◆ PROBLEM REQUIREMENTS
Below you will find a set of lines. Repeat them all exactly.
-.-.-
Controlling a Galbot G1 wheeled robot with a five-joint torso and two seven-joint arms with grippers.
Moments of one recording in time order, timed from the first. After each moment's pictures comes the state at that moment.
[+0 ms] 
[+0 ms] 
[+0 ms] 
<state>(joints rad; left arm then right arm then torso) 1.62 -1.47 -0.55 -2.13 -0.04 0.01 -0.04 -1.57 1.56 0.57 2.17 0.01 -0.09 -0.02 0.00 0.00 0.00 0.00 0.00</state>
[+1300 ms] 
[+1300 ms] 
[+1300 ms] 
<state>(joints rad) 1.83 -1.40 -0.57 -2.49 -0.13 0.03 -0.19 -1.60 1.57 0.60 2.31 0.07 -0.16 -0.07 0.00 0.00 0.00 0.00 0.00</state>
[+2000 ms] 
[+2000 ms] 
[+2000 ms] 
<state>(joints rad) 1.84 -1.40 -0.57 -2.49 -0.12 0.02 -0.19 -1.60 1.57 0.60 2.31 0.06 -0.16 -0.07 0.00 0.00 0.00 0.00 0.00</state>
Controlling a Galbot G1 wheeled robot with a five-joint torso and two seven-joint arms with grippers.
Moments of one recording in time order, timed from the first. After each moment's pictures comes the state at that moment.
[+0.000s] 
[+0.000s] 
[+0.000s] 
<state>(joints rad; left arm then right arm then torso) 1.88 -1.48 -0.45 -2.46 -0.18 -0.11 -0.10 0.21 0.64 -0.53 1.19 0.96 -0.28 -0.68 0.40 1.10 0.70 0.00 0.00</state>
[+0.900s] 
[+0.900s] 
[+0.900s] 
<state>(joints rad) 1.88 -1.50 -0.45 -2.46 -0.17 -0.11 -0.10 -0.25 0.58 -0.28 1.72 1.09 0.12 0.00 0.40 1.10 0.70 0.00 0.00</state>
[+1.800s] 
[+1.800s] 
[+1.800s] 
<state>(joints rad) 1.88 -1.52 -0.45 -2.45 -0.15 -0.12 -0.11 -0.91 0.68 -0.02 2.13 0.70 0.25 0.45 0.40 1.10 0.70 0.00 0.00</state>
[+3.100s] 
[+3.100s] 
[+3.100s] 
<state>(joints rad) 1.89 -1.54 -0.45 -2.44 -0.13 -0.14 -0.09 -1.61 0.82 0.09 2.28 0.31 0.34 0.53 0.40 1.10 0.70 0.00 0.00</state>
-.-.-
◆ ANSWER TO THIS EXERCISE
Controlling a Galbot G1 wheeled robot with a five-joint torso and two seven-joint arms with grippers.
Moments of one recording in time order, timed from the first. After each moment's pictures comes the state at that moment.
[+0 ms] 
[+0 ms] 
[+0 ms] 
<state>(joints rad; left arm then right arm then torso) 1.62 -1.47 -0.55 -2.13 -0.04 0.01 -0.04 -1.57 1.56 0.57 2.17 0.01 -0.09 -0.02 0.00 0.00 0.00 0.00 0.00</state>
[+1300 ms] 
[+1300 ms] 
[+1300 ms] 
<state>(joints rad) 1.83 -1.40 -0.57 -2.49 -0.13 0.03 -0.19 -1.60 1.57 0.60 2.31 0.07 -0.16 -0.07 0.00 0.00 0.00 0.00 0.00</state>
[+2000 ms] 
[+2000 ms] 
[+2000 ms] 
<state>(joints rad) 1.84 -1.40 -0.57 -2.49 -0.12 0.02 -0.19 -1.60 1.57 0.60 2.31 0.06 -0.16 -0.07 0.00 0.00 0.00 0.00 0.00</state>
Controlling a Galbot G1 wheeled robot with a five-joint torso and two seven-joint arms with grippers.
Moments of one recording in time order, timed from the first. After each moment's pictures comes the state at that moment.
[+0.000s] 
[+0.000s] 
[+0.000s] 
<state>(joints rad; left arm then right arm then torso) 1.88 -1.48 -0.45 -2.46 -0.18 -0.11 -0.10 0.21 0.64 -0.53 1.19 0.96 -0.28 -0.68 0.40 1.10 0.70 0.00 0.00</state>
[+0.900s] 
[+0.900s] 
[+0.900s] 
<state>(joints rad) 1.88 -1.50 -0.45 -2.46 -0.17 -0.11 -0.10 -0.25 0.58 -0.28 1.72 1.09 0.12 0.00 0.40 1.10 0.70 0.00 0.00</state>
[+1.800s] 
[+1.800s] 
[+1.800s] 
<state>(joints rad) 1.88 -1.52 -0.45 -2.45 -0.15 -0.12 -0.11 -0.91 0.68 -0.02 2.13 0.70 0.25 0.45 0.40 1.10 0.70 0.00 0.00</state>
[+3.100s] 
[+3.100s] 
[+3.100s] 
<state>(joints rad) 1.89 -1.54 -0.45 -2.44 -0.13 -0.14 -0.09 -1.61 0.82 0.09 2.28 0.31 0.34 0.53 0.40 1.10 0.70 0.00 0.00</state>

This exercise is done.